### AIM OF THE EXERCISE
Every line below from the one containing "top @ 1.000" through the one containing "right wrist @" must be transcribed exactly. Omit all lines outside that stretch.

### PROVIDED MATERIAL

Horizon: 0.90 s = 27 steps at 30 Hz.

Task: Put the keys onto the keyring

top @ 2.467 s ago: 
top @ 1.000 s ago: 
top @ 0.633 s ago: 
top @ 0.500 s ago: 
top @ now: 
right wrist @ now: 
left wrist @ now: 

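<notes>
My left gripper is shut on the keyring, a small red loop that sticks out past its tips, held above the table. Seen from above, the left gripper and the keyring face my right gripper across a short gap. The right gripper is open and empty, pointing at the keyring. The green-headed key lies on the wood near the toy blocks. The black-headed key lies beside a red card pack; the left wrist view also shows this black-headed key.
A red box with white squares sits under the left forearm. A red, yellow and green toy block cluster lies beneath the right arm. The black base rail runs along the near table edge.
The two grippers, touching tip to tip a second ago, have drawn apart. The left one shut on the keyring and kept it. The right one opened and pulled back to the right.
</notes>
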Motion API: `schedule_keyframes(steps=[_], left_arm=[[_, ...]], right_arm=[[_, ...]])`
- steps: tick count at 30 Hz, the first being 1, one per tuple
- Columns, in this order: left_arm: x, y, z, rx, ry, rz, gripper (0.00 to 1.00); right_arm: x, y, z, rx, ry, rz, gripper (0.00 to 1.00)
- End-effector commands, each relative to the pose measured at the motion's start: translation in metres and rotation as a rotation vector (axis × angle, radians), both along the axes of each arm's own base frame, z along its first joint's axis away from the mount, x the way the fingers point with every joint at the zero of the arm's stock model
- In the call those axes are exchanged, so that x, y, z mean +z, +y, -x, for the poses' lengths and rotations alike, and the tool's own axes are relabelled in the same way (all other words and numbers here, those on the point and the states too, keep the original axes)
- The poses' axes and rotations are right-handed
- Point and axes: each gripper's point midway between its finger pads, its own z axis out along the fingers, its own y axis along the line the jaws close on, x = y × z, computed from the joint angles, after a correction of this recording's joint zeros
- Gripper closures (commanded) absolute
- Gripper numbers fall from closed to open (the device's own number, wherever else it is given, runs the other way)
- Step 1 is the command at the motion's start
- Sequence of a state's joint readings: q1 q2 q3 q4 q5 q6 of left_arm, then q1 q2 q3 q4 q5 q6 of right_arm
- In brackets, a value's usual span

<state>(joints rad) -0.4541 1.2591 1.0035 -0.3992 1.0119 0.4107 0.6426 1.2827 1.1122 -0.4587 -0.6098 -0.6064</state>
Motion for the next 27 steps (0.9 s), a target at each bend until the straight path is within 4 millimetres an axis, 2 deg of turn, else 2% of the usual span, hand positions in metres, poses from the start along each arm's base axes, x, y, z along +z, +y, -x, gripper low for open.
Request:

### TASK RESPONSE
top @ 1.000 s ago: 
top @ 0.633 s ago: 
top @ 0.500 s ago: 
top @ now: 
right wrist @ now: 

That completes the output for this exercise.